# YOUR ASSIGNMENT
Would you return, word for word, the lines running from the one with "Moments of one" to the final line of the listing below, pictures omitted?

# DATA SHOWN
§
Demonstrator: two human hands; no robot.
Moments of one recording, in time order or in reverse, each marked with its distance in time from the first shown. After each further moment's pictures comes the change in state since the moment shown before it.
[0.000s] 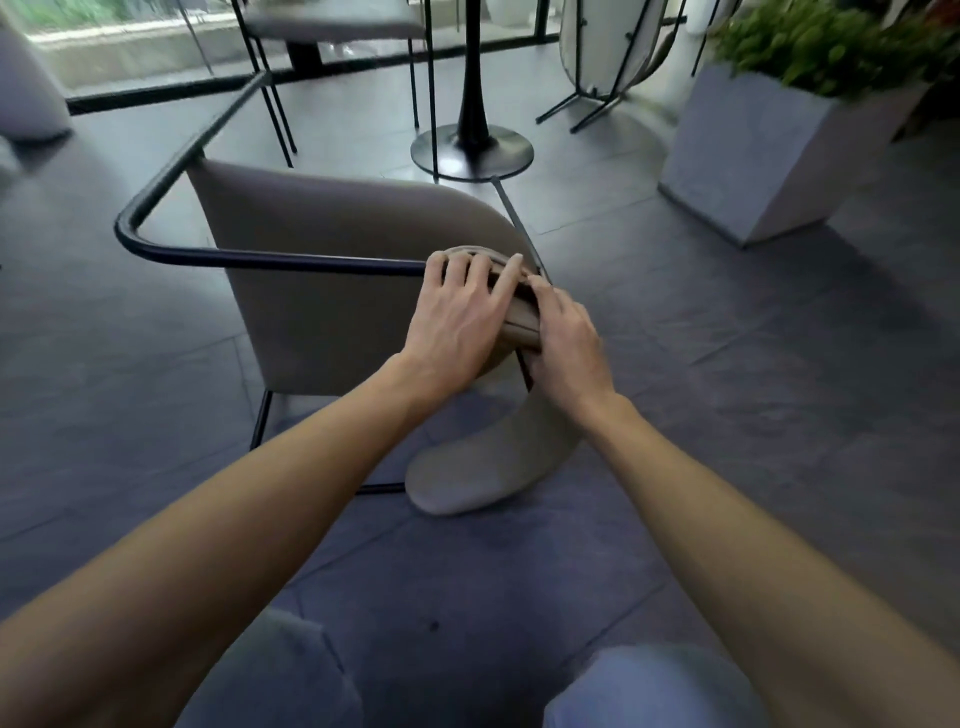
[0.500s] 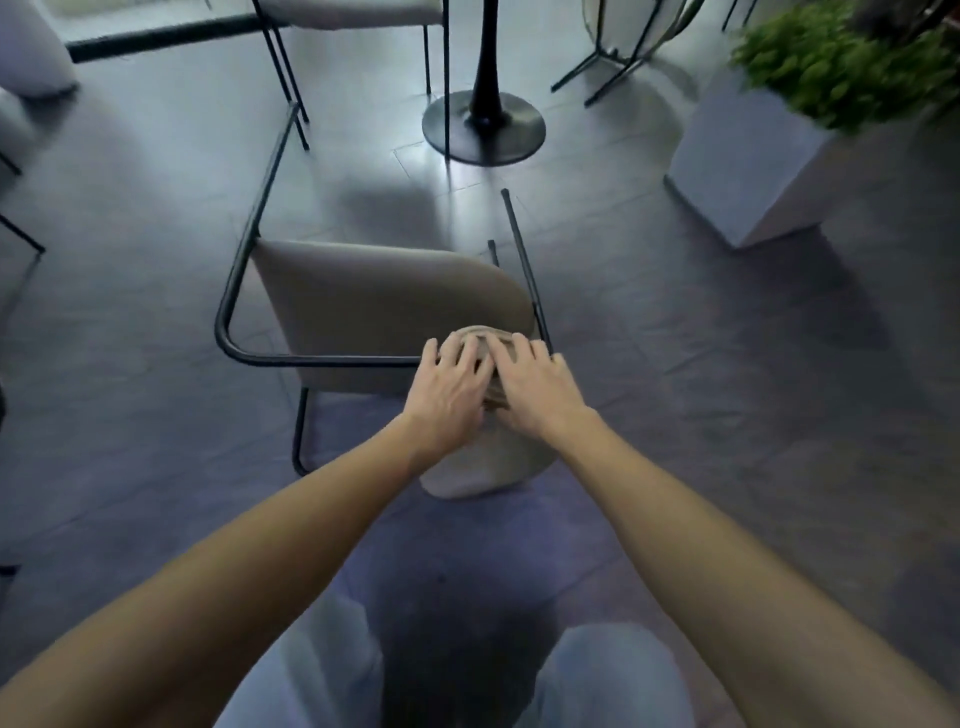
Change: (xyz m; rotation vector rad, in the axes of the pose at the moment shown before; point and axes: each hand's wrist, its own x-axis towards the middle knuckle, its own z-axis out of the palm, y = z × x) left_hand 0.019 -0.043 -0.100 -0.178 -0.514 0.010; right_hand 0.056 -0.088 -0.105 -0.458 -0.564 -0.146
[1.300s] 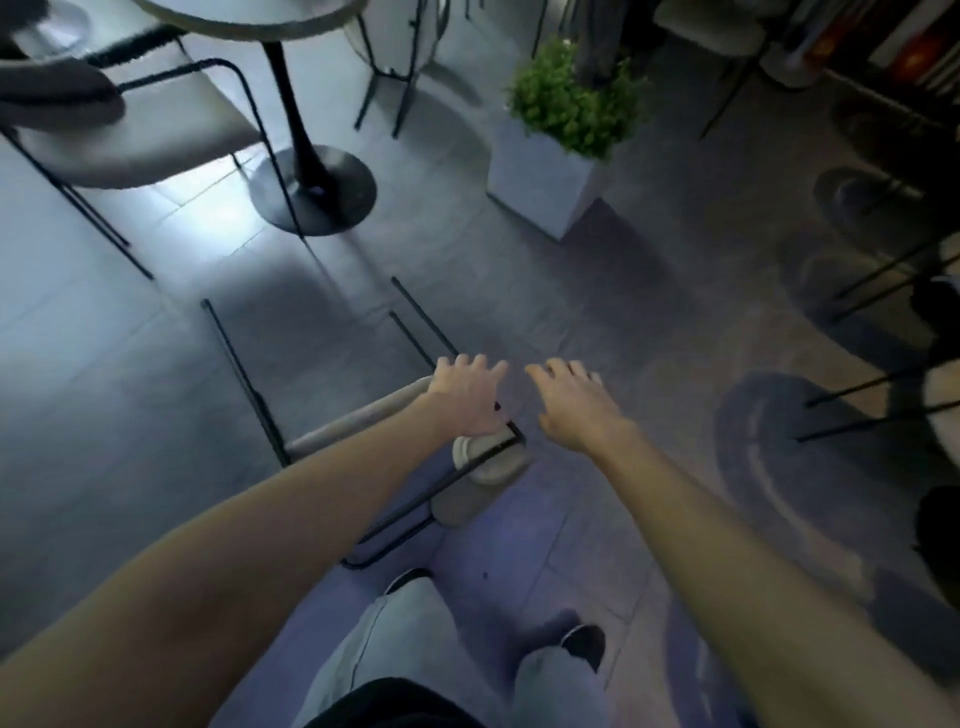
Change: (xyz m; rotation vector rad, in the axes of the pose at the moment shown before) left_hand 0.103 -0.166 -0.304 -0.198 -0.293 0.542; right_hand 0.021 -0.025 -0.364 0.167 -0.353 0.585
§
# TASK ANSWER
Moments of one recording, in time order or in reverse, each marked with its distance in time from the first shown. After each further moment's pictures comes the change in state since the moment shown before it.
[0.000s] 
[0.500s] 
Change: (xyz m; rotation vector rad, in the axes of the pose at the moment shown before; point and axes: each hand's wrist, its own x-axis towards the middle knuckle, its own z-axis out of the palm, y = z × x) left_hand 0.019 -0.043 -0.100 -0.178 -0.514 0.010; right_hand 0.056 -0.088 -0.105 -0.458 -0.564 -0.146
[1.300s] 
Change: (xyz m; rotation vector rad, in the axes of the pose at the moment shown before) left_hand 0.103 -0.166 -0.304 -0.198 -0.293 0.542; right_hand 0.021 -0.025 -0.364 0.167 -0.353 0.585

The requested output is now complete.